How to complete this task
Your task is to copy each line of the listing that contains the word "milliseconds".

Provided data
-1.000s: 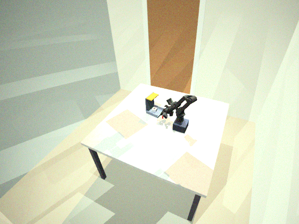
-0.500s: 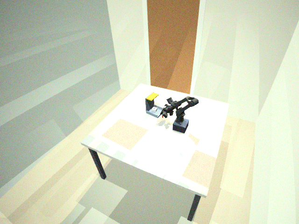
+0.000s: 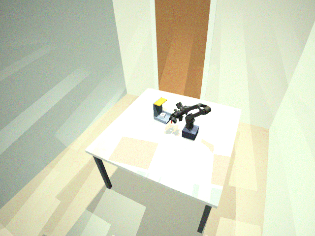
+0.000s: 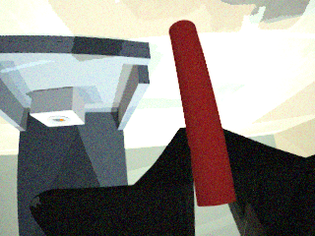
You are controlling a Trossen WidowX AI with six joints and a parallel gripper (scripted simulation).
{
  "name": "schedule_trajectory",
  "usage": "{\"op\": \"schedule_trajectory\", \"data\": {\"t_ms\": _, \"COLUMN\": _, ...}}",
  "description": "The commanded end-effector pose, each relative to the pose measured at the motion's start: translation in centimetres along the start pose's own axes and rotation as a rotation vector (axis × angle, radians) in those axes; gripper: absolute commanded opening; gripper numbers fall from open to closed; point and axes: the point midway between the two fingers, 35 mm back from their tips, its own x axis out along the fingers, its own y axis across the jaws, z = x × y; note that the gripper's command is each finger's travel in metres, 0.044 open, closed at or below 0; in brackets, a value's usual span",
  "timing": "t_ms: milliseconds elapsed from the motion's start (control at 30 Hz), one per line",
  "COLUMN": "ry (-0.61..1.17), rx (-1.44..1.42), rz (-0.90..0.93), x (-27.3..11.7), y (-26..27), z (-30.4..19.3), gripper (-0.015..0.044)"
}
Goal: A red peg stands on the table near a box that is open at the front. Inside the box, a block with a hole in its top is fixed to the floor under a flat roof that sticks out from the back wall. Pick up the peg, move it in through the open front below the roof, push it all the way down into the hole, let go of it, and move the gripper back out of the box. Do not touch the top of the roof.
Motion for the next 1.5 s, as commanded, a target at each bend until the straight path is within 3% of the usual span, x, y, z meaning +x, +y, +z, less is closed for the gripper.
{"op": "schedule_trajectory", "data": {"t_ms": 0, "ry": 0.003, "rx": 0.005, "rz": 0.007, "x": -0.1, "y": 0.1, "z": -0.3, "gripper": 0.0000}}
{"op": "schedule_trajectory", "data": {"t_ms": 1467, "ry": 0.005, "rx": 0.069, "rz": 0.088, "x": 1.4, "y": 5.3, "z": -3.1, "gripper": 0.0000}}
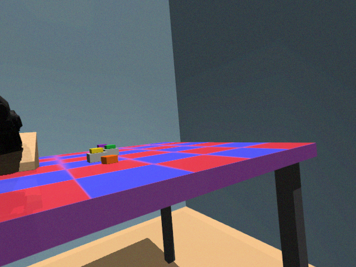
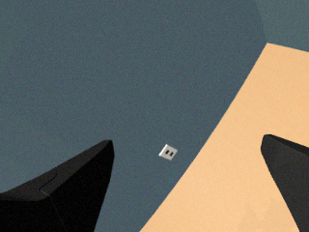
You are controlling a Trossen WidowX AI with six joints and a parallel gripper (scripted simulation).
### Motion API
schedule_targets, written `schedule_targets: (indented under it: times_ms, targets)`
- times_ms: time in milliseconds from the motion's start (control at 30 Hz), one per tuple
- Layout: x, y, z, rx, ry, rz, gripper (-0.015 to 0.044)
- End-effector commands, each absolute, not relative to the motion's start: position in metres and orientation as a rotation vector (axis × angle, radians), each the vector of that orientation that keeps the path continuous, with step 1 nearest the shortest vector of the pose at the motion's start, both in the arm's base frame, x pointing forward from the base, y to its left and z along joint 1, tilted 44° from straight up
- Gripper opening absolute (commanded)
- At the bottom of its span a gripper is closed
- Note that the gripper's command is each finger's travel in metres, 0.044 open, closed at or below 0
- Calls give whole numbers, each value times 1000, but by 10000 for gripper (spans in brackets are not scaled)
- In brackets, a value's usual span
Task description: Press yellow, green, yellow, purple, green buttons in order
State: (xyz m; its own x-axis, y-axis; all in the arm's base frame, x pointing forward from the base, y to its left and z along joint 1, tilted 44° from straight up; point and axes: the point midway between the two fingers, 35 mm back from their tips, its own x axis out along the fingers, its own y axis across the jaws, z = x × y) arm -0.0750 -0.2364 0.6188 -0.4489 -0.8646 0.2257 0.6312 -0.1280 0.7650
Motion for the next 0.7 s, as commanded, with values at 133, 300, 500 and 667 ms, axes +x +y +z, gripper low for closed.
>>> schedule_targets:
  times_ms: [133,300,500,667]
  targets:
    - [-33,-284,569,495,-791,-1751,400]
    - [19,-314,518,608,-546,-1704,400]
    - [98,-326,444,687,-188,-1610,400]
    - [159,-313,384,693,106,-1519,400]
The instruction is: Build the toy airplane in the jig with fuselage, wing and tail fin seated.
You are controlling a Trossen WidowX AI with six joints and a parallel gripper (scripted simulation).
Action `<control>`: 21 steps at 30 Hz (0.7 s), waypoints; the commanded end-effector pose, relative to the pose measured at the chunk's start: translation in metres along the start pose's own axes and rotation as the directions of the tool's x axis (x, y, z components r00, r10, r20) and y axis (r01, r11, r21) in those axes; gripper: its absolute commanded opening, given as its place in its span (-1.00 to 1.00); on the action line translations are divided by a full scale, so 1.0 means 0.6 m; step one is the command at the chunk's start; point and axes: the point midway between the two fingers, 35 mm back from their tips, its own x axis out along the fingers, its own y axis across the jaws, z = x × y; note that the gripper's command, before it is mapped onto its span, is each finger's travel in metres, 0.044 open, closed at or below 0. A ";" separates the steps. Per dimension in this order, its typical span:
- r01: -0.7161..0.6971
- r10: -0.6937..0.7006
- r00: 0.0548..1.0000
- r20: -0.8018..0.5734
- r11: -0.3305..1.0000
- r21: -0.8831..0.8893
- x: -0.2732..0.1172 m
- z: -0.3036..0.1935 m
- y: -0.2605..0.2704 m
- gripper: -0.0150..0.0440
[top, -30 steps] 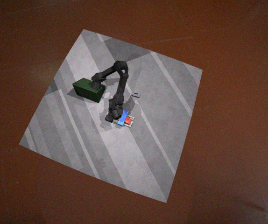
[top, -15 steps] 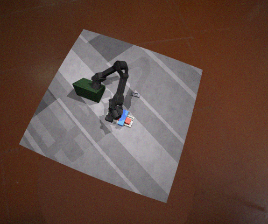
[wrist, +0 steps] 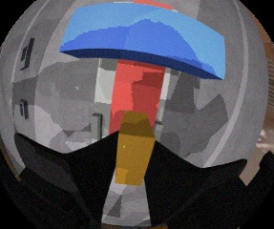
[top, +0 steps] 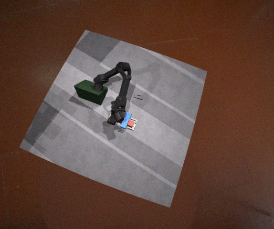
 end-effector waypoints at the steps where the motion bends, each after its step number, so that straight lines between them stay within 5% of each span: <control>1: -0.001 0.001 1.000 -0.005 1.000 0.002 0.004 -0.002 0.000 -0.27; 21: 0.000 0.000 1.000 0.000 1.000 -0.002 0.001 0.000 0.000 -0.41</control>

Response
  "timing": "t_ms: milliseconds elapsed from the motion's start (control at 30 Hz), one per line",
- times_ms: time in milliseconds from the motion's start (control at 30 Hz), one per tuple

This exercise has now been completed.